_EXERCISE_.
The records below must be transcribed exactly. Do not include the pictures.

_RECORDED DATA_.
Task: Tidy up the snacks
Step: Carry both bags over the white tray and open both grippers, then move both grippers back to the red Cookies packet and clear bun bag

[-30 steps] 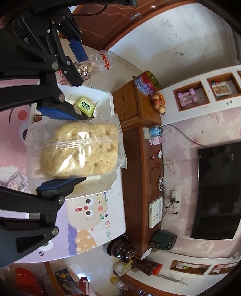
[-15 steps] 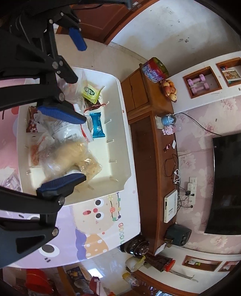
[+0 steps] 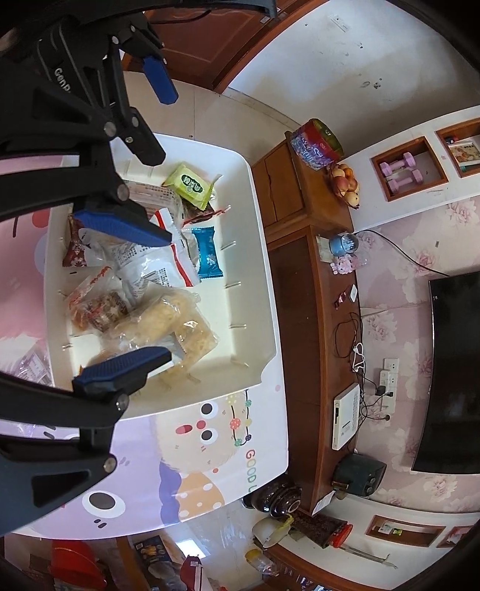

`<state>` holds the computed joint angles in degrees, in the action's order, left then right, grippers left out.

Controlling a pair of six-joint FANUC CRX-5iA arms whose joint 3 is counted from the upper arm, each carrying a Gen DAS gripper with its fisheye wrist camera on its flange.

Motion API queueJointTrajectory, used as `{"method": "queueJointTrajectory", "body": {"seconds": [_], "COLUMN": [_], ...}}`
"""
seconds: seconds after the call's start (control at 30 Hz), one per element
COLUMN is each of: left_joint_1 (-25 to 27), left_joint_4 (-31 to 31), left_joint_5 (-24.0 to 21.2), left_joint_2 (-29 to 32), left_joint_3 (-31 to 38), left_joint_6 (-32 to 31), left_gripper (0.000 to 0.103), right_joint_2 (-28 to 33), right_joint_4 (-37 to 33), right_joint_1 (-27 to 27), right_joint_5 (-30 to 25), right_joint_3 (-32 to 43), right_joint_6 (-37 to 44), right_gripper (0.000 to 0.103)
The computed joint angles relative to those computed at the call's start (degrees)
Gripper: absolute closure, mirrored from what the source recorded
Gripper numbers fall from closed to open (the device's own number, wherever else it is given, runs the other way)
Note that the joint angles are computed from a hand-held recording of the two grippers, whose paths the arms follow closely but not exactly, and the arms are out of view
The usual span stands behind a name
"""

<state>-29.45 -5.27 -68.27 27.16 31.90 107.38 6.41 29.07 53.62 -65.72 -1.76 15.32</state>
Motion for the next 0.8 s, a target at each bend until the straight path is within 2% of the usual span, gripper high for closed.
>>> {"method": "queueJointTrajectory", "body": {"seconds": [0.4,0.8], "left_joint_1": [-2.0,-6.4], "left_joint_4": [-1.8,-4.7], "left_joint_5": [-0.8,-1.5], "left_joint_2": [-1.7,-4.6], "left_joint_3": [-0.4,-1.4], "left_joint_6": [1.8,5.5], "left_gripper": [0.018,0.018], "right_joint_2": [-3.4,-10.6], "right_joint_4": [0.9,2.3], "right_joint_1": [1.5,4.3], "right_joint_5": [-0.5,-2.5], "right_joint_3": [-2.7,-8.9], "right_joint_6": [-1.5,-4.5], "right_gripper": [0.046,0.046]}}
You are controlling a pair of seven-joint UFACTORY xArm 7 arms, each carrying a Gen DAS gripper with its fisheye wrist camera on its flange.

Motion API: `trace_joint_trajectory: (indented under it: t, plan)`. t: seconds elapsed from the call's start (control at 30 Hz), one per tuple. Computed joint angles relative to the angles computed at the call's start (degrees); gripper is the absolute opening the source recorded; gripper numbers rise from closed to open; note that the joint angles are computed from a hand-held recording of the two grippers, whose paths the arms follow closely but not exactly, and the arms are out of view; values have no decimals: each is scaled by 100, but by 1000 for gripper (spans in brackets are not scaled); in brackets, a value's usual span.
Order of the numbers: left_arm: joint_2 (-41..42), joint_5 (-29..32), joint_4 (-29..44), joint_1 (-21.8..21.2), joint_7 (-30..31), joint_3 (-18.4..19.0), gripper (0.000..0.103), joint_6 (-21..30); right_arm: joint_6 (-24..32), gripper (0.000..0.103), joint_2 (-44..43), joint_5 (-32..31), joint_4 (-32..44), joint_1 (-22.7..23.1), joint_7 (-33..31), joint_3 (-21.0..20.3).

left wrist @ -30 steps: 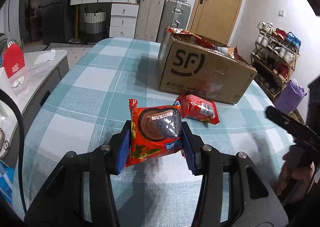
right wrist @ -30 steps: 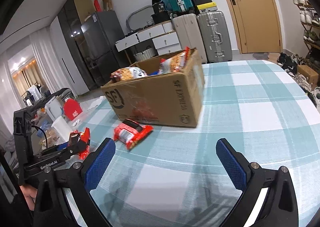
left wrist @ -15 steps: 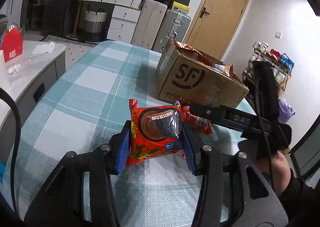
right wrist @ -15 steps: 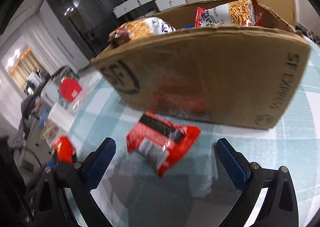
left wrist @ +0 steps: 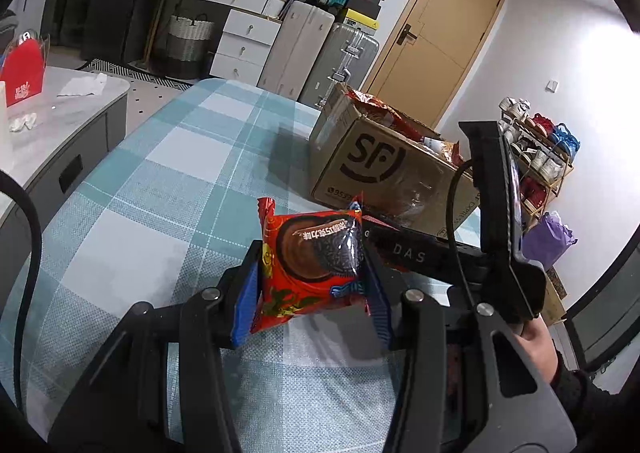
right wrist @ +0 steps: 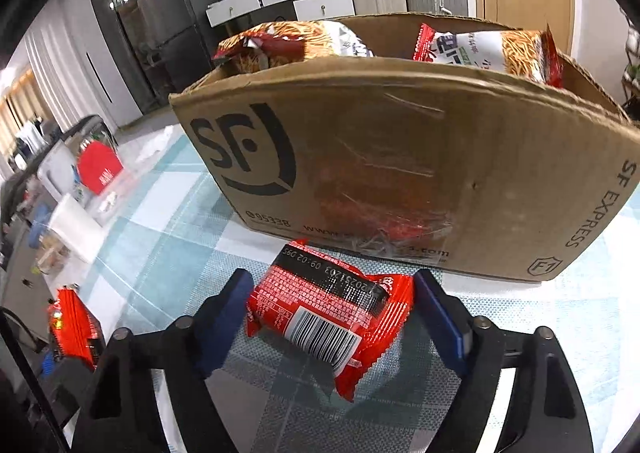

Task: Organize snacks
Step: 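Grasp the red chocolate cake pack with the left gripper while the right gripper grasps the red wafer pack, then lift both held red packs and carry them over the box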

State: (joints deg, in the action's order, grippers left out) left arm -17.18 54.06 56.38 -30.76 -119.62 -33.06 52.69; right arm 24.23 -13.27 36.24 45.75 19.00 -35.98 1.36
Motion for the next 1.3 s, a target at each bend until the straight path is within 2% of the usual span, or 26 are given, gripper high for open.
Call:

_RESULT FOR THIS EXERCISE_.
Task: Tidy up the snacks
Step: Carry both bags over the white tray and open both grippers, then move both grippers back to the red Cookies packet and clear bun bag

[-30 steps] 
[-15 steps] 
[+0 steps] 

`<state>` holds the computed joint angles in degrees, in the action's order, left then right, grippers left out.

Controlling a pair of six-joint FANUC CRX-5iA arms whose joint 3 is counted from the upper arm, each carrying a Gen DAS gripper with its fisheye wrist camera on its flange.

Motion API queueJointTrajectory, used as `{"method": "queueJointTrajectory", "body": {"seconds": [_], "COLUMN": [_], ...}}`
"""
seconds: seconds after the call's start (control at 30 Hz), one per element
COLUMN is each of: left_joint_1 (-25 to 27), left_joint_4 (-31 to 31), left_joint_5 (-24.0 to 21.2), left_joint_2 (-29 to 32), left_joint_3 (-31 to 38), left_joint_6 (-32 to 31), left_gripper (0.000 to 0.103), right_joint_2 (-28 to 33), right_joint_4 (-37 to 33), right_joint_1 (-27 to 27), right_joint_5 (-30 to 25), right_joint_3 (-32 to 43), right_joint_6 (-37 to 44), right_gripper (0.000 to 0.103)
The computed joint angles relative to those computed at the call's start (degrees)
Gripper: absolute closure, mirrored from what the source recorded
Gripper numbers fall from closed to open (the device's own number, wherever else it is given, runs the other way)
Note that the joint angles are computed from a hand-held recording of the two grippers, whose paths the arms follow closely but not exactly, and the arms are out of view
The usual span stands behind a name
"""

<state>-29.45 -5.27 -68.27 27.16 31.90 107.38 6.41 29.07 53.62 -65.72 -1.76 15.32</state>
Motion for the next 0.8 s, a target at each bend until the straight path is within 2% of the usual span, gripper high for closed.
>>> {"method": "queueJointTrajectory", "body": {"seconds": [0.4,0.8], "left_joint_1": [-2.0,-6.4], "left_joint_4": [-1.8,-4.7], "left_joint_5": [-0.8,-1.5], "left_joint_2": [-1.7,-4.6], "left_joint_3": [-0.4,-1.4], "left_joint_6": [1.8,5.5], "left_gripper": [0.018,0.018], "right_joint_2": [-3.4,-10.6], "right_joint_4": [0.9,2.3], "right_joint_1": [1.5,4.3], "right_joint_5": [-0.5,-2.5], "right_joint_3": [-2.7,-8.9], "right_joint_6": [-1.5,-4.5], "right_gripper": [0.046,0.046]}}
You are controlling a pair of seven-joint UFACTORY xArm 7 arms, each carrying a Gen DAS gripper with its fisheye wrist camera on its flange.

Motion API: `trace_joint_trajectory: (indented under it: t, plan)`. t: seconds elapsed from the call's start (control at 30 Hz), one per tuple. Computed joint angles relative to the angles computed at the call's start (degrees); gripper is the absolute opening the source recorded; gripper numbers rise from closed to open; note that the joint angles are computed from a hand-held recording of the two grippers, whose paths the arms follow closely but not exactly, and the arms are out of view; values have no decimals: each is scaled by 100, but by 1000 for gripper (spans in brackets are not scaled); in brackets, a value's usual span.
Order of the numbers: left_arm: joint_2 (-41..42), joint_5 (-29..32), joint_4 (-29..44), joint_1 (-21.8..21.2), joint_7 (-30..31), joint_3 (-18.4..19.0), gripper (0.000..0.103), joint_6 (-21..30); right_arm: joint_6 (-24..32), gripper (0.000..0.103), joint_2 (-44..43), joint_5 (-32..31), joint_4 (-32..44), joint_1 (-22.7..23.1), joint_7 (-33..31), joint_3 (-21.0..20.3).

left wrist @ -30 steps: 
right wrist @ -30 steps: 
left wrist @ -15 steps: 
right wrist @ -15 steps: 
left wrist @ +0 steps: 
right wrist @ +0 steps: 

Task: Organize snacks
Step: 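Grasp the red chocolate cake pack with the left gripper while the right gripper grasps the red wafer pack, then lift both held red packs and carry them over the box
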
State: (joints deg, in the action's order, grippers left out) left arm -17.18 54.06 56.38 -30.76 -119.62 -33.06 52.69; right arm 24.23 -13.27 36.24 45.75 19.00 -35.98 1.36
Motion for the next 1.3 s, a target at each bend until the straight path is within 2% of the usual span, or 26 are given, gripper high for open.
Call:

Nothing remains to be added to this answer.